Arab Saudi bersiap memacu produksi melebihi 10 juta barel per hari mulai 1 April 2020. Kini, kapasitas produksinya mencapai 12 juta barel per hari. Walakin, produksi rata-rata Riyadh hanya di kisaran 9,7 juta barel.
Oleh
Kris Mada
·2 menit baca
RIYADH, MINGGU — Arab Saudi melayani tantangan perang minyak mulai Minggu (8/3/2020). Perang terjadi setelah Rusia menolak memangkas pasokan minyak di tengah penurunan harga.

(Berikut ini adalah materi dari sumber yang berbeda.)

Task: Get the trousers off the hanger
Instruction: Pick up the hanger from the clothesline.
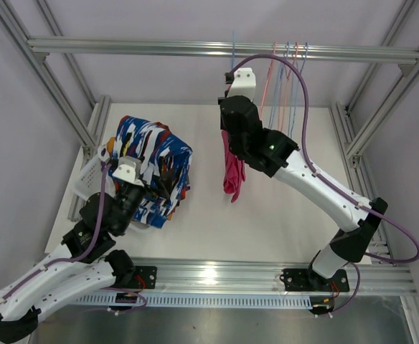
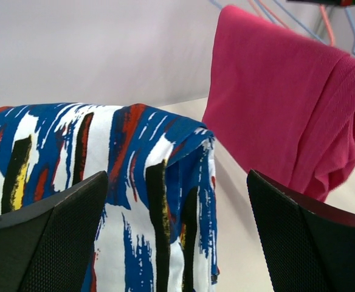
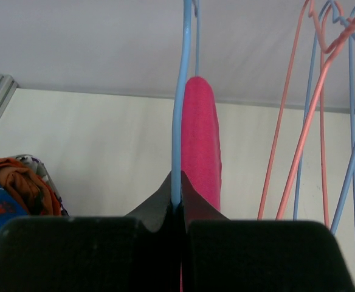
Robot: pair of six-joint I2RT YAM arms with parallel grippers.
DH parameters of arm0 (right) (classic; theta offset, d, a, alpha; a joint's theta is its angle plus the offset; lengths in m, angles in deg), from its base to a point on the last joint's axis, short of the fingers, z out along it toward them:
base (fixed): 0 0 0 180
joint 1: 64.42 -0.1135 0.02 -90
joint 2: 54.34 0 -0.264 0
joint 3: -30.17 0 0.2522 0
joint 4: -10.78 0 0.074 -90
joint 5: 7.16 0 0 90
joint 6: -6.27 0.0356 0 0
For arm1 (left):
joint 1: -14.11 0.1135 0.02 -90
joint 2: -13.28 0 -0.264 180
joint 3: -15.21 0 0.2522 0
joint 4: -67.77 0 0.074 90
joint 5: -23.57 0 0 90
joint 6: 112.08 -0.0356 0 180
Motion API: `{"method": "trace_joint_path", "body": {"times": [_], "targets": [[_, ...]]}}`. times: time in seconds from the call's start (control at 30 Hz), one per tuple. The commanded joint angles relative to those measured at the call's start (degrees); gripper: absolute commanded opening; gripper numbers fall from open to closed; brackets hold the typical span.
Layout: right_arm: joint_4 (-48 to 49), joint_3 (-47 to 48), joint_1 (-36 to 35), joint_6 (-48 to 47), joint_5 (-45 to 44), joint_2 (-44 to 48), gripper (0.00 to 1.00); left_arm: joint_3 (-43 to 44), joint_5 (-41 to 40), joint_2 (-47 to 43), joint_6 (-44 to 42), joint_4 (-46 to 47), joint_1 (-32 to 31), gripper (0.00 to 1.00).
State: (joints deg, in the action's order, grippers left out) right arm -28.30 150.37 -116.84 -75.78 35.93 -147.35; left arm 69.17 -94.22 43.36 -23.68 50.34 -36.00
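A pair of pink trousers [image 1: 232, 175] hangs folded over a blue wire hanger [image 3: 177, 109] above the middle of the table. My right gripper [image 3: 177, 204] is shut on that hanger's wire, with the pink cloth [image 3: 200, 140] just beyond its fingertips. Blue-white-red patterned trousers [image 1: 152, 154] lie on top of a pile at the left. My left gripper [image 2: 177, 243] hovers open over this patterned cloth [image 2: 135, 182], its black fingers [image 2: 56, 243] wide apart and holding nothing. In the left wrist view the pink trousers [image 2: 287, 103] hang to the upper right.
The pile sits in a white basket [image 1: 87, 172] at the table's left edge; orange trousers [image 3: 25, 182] show under the patterned pair. Several bare pink and blue hangers [image 1: 288, 79] hang from the back rail [image 1: 159, 47], right of the held hanger. Aluminium frame posts border the table.
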Motion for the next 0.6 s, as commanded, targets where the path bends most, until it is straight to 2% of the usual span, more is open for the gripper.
{"method": "trace_joint_path", "body": {"times": [0.0,0.13,0.3,0.43,0.57], "targets": [[11.3,-1.0,-1.8,-0.4,-4.4,5.8,0.0,-0.1,0.5,0.8,-2.1,3.2,-1.8,0.99],[11.3,-0.2,-1.9,-1.0,-4.5,5.3,0.0,0.6,0.9,2.4,-2.2,2.3,-3.2,1.0],[11.3,-3.6,-4.3,1.0,-6.3,7.0,0.0,0.1,2.8,3.2,-2.0,3.1,-5.3,0.99],[10.6,-5.4,-6.9,4.3,-9.5,8.0,0.0,-3.9,1.0,2.0,-5.9,10.2,-11.2,0.99],[7.5,-5.7,-8.8,9.9,-11.7,8.5,0.0,-5.0,0.9,2.0,-7.2,11.7,-13.2,0.99]]}}
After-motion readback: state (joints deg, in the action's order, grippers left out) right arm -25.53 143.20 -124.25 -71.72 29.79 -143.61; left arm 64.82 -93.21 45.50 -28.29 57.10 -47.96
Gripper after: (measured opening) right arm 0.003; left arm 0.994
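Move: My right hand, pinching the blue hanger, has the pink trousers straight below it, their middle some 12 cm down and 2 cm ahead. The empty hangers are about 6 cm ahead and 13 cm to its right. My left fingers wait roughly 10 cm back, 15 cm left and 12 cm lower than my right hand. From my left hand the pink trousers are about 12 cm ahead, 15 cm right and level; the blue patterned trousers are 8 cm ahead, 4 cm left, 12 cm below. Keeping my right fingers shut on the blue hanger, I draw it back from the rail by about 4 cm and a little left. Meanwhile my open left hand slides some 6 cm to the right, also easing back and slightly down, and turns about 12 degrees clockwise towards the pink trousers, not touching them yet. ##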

Riyadh memangkas harga hingga 7 dollar AS per barel minyak yang diekspor ke Amerika Serikat untuk pengiriman April 2020. Bahkan, minyak Arabian Light ditawarkan 10,25 dollar AS per barel lebih murah dibandingkan Brent. Kini, harga Brent sekitar 45 dollar AS per barel. ”Arab Saudi menanggapi Rusia dengan melancarkan perang harga. Mereka akan memacu volume (ekspor) dan memburu pangsa pasar dengan harga apa pun. Harga minyak akan jatuh,” kata analis Petroleum Policy Intelligence, Bill Farren, Minggu.
Kantor berita Reuters mengungkapkan, Arab Saudi bersiap memacu produksi minyaknya melebihi 10 juta barel per hari mulai 1 April 2020. Kini, kapasitas produksi Arab Saudi 12 juta barel per hari. Walakin, produksi rata-rata Riyadh hanya berkisar 9,7 juta barel per hari.
Keputusan itu dibuat setelah Organisasi Negara-negara Pengekspor Minyak (OPEC) gagal bersepakat dengan Rusia. Meski menjadi salah satu produsen minyak terbesar, Rusia bukan anggota OPEC.
Pada 31 Maret 2020, kesepakatan pengendalian produksi yang sudah berlangsung tiga tahun antara Rusia dan OPEC berakhir. Dalam pertemuan pekan lalu di Vienna, Austria, OPEC mengajak Rusia kembali memangkas produksi minyak dunia total 1,5 juta barel per hari. Penurunan permintaan, antara lain, karena kecemasan atas wabah virus korona (SARS-CoV-2), menjadi alasan usulan pemangkasan.
Riyadh menyatakan tidak sedang berperang dengan siapa pun. ”Kerajaan hanya membela kepentingannya. Saat kesepakatan berakhir, semua akan menaikkan produksi,” kata sumber yang tak mau disebut namanya karena persoalan itu sensitif.
Saudi Aramco, perusahaan minyak Arab Saudi, akan memacu produksi dan menjual lebih banyak minyak untuk melindungi pasarnya. Riyadh bisa dengan cepat memacu produksinya. ”Mulai 1 April, anggota OPEC atau bukan tidak punya batasan lagi,” kata Menteri Energi Rusia Alexander Novak.
Perang harga pada 2014 mengakhiri era 100 dollar AS per barel. Kala itu, Arab Saudi dan Rusia berebut pangsa pasar dengan produsen minyak serpih dari AS yang tidak pernah terlibat dalam kesepakatan harga minyak dunia.